Using the data beneath this instruction, retype only the lines from the one that contains "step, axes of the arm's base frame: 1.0" down to the one that contains "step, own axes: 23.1", both included, exactly as they appear.

(Collection entries)
BEGIN
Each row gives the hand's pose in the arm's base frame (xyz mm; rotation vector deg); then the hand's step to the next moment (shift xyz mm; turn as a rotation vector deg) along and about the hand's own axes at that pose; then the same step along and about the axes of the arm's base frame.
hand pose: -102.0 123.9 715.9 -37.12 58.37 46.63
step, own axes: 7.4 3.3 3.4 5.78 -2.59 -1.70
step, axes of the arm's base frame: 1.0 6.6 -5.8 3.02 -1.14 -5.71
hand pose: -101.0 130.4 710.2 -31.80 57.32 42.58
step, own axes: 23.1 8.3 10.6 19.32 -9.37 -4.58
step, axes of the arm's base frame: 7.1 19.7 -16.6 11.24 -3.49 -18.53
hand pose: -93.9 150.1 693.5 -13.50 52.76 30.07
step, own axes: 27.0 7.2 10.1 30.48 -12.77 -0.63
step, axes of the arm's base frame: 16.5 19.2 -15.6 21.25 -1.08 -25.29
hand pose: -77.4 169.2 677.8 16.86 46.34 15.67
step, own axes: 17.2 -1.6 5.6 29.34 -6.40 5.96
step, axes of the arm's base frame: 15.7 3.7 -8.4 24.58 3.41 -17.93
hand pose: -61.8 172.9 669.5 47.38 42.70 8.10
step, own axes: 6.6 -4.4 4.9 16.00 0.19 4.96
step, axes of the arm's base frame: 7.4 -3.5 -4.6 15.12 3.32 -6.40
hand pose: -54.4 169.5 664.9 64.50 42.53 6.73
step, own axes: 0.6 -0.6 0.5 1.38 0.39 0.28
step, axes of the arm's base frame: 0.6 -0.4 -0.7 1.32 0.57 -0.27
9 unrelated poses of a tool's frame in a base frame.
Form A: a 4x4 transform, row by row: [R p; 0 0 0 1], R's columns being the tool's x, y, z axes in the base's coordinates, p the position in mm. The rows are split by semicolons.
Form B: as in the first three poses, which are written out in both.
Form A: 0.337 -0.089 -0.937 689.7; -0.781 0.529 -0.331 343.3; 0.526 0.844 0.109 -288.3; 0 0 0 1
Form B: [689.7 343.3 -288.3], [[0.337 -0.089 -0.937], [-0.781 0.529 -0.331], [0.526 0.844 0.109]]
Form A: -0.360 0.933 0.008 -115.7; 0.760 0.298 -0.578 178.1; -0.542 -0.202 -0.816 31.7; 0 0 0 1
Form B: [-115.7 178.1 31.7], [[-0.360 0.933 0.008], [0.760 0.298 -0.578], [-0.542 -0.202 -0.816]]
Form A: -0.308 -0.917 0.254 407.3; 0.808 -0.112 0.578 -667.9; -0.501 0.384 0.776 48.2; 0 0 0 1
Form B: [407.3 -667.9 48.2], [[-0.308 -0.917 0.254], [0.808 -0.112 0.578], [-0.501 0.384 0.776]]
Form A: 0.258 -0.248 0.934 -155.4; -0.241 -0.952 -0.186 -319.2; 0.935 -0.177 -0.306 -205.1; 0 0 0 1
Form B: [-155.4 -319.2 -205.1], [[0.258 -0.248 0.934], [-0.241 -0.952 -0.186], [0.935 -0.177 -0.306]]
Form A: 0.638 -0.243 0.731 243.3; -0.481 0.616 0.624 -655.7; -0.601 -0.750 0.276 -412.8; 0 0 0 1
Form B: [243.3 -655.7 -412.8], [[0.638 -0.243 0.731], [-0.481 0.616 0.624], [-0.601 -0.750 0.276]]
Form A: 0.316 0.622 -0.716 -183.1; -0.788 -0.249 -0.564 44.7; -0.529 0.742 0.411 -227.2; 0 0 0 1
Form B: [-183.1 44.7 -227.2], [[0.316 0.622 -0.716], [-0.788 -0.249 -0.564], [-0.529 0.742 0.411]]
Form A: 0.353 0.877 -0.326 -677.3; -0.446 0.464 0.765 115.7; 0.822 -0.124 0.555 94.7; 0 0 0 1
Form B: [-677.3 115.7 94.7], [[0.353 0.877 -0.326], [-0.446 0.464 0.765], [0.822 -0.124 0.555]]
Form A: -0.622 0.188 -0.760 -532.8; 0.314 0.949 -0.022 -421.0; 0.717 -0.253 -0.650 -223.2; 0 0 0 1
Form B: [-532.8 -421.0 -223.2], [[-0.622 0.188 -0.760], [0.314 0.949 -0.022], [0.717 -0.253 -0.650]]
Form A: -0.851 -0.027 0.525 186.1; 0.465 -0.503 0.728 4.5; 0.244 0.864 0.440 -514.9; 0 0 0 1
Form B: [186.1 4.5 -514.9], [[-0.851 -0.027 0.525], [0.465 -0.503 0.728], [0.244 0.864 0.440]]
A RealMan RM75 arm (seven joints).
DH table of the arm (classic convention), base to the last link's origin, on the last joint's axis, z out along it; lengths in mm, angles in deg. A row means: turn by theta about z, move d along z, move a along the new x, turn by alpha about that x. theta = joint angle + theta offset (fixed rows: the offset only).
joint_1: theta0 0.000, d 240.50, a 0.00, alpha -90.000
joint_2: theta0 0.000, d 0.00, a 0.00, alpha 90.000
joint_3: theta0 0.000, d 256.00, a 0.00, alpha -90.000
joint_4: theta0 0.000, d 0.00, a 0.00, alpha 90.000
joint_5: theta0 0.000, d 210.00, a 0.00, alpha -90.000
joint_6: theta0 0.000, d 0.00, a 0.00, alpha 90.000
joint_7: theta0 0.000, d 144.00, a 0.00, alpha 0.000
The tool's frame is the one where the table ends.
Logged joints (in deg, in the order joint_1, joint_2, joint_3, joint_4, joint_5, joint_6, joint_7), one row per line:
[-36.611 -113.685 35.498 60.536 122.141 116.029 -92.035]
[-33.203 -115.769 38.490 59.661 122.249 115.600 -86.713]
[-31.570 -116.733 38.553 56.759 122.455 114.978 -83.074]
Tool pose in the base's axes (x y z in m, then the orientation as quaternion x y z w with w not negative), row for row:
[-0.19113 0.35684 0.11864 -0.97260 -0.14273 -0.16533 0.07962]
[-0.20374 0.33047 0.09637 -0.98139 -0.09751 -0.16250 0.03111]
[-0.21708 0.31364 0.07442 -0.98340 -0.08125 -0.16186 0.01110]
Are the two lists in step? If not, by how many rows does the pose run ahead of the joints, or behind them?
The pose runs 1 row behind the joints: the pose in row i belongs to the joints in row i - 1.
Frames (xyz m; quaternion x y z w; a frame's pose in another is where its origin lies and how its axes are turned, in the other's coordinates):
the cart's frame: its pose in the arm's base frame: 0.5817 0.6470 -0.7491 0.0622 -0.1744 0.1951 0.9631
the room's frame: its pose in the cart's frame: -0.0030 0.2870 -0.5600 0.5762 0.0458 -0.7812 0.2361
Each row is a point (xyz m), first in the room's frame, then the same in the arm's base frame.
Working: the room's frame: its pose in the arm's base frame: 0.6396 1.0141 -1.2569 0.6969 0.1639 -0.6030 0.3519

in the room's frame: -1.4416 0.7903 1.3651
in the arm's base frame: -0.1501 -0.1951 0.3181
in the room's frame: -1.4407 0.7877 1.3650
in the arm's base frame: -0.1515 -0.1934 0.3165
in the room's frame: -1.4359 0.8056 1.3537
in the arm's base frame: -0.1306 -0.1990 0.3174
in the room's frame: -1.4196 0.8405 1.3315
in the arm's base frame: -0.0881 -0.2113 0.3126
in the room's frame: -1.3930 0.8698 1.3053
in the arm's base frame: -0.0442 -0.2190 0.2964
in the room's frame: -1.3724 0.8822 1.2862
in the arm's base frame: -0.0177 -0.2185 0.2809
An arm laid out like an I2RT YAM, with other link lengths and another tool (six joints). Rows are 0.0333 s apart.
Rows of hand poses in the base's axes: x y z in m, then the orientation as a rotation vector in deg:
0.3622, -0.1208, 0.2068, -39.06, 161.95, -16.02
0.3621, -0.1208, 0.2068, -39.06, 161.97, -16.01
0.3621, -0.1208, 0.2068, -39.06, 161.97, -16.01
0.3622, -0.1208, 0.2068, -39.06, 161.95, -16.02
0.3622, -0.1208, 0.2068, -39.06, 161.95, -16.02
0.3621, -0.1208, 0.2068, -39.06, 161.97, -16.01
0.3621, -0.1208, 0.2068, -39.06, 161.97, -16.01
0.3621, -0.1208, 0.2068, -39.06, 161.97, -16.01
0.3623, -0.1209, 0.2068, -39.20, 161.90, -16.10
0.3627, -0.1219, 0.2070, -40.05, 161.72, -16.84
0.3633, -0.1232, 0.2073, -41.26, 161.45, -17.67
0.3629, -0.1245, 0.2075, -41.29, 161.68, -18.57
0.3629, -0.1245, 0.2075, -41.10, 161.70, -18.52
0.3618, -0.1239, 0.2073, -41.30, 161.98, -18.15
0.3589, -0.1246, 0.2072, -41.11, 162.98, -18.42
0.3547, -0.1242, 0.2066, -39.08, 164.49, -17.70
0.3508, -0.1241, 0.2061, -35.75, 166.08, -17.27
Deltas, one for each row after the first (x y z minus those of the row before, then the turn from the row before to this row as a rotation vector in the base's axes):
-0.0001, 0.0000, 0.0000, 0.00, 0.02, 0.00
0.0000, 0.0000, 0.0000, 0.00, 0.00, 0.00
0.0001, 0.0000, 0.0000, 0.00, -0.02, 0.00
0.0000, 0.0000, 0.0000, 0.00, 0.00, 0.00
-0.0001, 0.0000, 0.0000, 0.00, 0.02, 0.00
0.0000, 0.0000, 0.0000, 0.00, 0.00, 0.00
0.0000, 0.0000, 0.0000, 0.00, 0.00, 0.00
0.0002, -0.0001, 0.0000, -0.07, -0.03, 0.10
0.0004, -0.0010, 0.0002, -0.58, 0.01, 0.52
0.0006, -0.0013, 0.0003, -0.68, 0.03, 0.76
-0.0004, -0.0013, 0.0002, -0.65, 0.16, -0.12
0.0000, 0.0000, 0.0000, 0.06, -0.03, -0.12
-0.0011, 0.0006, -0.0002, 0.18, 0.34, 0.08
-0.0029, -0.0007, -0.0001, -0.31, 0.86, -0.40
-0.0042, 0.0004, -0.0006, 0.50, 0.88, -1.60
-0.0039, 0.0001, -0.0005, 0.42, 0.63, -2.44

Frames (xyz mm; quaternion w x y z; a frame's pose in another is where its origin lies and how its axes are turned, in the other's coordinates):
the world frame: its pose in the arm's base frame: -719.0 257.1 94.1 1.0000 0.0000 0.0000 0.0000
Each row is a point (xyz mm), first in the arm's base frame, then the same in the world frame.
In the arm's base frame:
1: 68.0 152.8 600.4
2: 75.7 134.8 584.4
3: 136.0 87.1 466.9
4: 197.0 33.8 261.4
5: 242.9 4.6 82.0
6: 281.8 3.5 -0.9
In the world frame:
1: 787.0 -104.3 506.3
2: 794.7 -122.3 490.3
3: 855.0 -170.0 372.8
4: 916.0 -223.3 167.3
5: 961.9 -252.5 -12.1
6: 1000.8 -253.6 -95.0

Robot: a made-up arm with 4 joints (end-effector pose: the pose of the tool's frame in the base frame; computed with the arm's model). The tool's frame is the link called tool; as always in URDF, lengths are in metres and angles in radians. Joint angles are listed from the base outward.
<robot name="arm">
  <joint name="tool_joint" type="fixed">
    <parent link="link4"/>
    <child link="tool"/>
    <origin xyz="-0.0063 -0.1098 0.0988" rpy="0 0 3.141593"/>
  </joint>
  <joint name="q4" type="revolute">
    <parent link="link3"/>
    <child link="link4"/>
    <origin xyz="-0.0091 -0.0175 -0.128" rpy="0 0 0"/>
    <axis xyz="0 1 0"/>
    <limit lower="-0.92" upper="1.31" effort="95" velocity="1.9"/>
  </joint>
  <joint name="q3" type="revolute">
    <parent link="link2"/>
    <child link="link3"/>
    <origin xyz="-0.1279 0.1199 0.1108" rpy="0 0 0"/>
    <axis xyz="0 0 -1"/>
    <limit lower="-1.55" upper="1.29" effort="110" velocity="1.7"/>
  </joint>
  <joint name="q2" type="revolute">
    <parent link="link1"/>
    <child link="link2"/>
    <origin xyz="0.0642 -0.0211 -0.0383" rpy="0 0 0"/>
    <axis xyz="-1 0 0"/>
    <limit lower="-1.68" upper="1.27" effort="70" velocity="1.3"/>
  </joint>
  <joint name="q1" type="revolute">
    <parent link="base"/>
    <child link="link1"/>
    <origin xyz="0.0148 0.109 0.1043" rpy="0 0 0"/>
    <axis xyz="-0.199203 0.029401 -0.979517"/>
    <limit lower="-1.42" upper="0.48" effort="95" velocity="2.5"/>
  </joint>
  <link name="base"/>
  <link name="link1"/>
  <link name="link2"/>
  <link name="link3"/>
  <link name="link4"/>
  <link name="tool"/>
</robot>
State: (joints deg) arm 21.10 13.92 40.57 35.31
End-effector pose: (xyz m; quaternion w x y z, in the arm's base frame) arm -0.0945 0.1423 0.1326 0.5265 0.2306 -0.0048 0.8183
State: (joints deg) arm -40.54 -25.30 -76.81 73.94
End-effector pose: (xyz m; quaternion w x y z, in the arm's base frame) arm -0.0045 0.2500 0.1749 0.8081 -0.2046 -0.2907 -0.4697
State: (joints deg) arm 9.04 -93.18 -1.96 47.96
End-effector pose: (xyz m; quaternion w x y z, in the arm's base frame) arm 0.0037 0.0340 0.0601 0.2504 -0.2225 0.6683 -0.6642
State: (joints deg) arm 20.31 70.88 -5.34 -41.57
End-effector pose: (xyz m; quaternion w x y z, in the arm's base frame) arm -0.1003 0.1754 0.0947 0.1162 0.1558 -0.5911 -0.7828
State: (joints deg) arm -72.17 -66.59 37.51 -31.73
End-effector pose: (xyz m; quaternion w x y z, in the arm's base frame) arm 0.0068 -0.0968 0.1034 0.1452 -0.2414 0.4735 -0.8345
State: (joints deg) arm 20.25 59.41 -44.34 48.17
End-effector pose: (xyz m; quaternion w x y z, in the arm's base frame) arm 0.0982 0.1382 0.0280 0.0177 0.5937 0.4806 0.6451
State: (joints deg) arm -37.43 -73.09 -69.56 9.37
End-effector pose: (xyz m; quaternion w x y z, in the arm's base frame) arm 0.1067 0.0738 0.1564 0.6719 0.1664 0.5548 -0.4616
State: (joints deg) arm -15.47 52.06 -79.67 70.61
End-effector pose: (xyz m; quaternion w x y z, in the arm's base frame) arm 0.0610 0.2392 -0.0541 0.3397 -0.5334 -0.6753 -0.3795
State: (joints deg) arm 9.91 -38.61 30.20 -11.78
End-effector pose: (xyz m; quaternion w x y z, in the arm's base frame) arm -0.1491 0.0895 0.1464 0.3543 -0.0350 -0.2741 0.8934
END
RESPONSE AREA:
step, axes of the arm's base frame: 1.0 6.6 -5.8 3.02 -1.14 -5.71
hand pose: -101.0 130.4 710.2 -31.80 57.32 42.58
step, own axes: 23.1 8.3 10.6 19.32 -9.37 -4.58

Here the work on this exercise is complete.